Three-Card Monte

 

Everybody knows what three-card monte is, so I am not going to explain it. There probably isn't a large city in the world (except perhaps Pyongyang) where there hasn't been a three-card monte mob. Typically when the mob senses that there may be cops approaching, they just split and often leave their cards behind. I've witnessed this a few times, but one day it occurred to me that I ought to pick up their cards and add them to my collection of crooked gambling.

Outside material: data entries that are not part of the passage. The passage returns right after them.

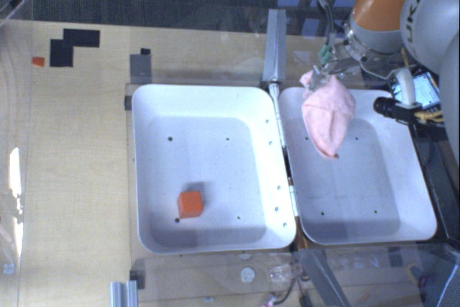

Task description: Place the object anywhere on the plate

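Note:
A pink cloth [328,115] hangs in the air above the back of the right bin [388,226], pinched at its top by my gripper [323,67], which is shut on it. The cloth droops down and to the right, its lower tip over the bin's floor. The arm comes in from the upper right, orange band above the wrist. I see no plate in the camera view.
An orange cube [190,204] lies in the front part of the left bin [154,126]. A metal divider [274,47] runs between the bins at the back. Black marks [72,44] and a small orange marker [37,62] sit on the bench at far left.

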Robot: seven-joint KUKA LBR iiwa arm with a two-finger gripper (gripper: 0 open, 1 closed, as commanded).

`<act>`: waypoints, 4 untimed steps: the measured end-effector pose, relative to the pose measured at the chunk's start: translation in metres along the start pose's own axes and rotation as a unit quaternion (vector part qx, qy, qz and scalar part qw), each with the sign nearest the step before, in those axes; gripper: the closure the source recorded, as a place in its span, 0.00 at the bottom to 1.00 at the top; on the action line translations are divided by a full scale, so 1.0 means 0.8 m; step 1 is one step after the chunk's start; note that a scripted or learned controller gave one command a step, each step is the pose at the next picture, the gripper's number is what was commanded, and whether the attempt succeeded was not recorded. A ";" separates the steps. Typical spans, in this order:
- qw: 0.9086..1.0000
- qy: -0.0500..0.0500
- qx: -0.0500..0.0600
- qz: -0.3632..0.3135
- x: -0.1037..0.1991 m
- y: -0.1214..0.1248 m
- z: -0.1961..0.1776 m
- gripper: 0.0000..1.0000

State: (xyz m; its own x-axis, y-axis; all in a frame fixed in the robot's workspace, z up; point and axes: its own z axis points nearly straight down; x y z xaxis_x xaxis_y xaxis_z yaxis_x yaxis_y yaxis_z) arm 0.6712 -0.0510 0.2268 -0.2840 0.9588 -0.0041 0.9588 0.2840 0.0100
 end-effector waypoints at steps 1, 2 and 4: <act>0.979 0.001 -0.001 -0.201 0.067 -0.006 -0.013 1.00; 0.920 0.001 -0.001 -0.393 0.131 -0.017 -0.011 1.00; 0.823 0.001 -0.002 -0.568 0.195 -0.011 -0.007 0.00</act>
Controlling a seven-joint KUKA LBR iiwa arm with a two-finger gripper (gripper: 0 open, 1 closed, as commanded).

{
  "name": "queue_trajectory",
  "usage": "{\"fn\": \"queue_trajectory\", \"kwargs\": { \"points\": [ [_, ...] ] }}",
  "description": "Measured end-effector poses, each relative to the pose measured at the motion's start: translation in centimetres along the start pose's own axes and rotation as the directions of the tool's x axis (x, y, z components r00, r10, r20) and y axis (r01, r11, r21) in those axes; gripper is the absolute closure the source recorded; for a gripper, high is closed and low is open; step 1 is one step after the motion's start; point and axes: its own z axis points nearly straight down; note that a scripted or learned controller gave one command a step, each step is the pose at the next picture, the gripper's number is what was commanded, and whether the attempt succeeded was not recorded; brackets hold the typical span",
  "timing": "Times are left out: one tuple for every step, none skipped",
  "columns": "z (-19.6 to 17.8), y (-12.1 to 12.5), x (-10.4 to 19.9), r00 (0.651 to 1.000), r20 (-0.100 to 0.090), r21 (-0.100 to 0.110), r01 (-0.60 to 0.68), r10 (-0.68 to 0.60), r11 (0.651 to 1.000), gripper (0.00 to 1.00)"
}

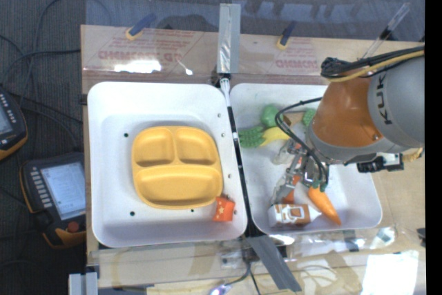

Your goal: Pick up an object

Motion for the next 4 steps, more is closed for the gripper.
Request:
{"fn": "queue_trajectory", "kwargs": {
  "points": [
    [0.0, 2.9, -10.8, 0.998, -0.015, -0.001, 0.062, -0.062, 0.998, 0.0],
    [-0.9, -3.3, -4.6, 0.997, -0.017, 0.001, 0.072, -0.072, 0.997, 0.0],
    [0.2, 2.8, -7.0, 0.988, -0.003, -0.001, 0.155, -0.155, 0.988, 0.0],
    [0.2, 4.1, -11.3, 0.972, -0.037, 0.0, 0.234, -0.234, 0.972, 0.0]
  ]
}}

Of course, I can easily make a set of cards my self, but there's nothing like owning an authentic set of cards that had actually been used in a swindle.

 

Three-Card Monte

 

These cards were used by a three-card monte mob in New York City, in the summer of 2007. This is perhaps a bit surprising because things had really changed in New York after 9-11 and three-card monte mobs have become very rare. I remember in the 1990s, though, how it was almost impossible to walk down Broadway on a summer day and not encounter at least one mob - often there would be a few in a row, actually, all part of the same mob, of course. Then these mobs became rare and eventually all but disappeared. But every so often I still encounter these mobs in the streets of Manhattan. In the summer of 2007 I saw a mob working the streets and as I walked up to them they just happened to split (not because of me, of course) leaving a couple of suckers confused. The makeshift cardboard box table was just left there along with this set of cards. That was my lucky day because I got to add an authentic set of three-card monte cards to my gambling collection.

You may have noticed that these cards do not have a visible crease for the bent corner trick. This is not unusual, in fact many hustlers are able to do the bent corner trick without actually making a visible crease in the cards. It is enough to just soften-up the paper by bending the cards back and forth over the same spot many times (but without actually producing a visible crease). The up-side-down card is also a king of clubs. I wasn't there when the guy was tossing the cards, but I am assuming that part of his "spiel" was a phrase along the lines of, "Lucky Seven, Lucky Seven. Watch the Lucky Seven. Lucky Seven win. Black King take it away. Put your money on the Lucky Seven." There may have also been a rhyme about the seven of diamonds and how diamonds are the girl's best friends. The fact that both black kings are of the same suit would tend to suggest that the hustler was using the switch when he actually shows the same king twice, right before the last toss, while apparently showing two separate (but identical) kings of clubs.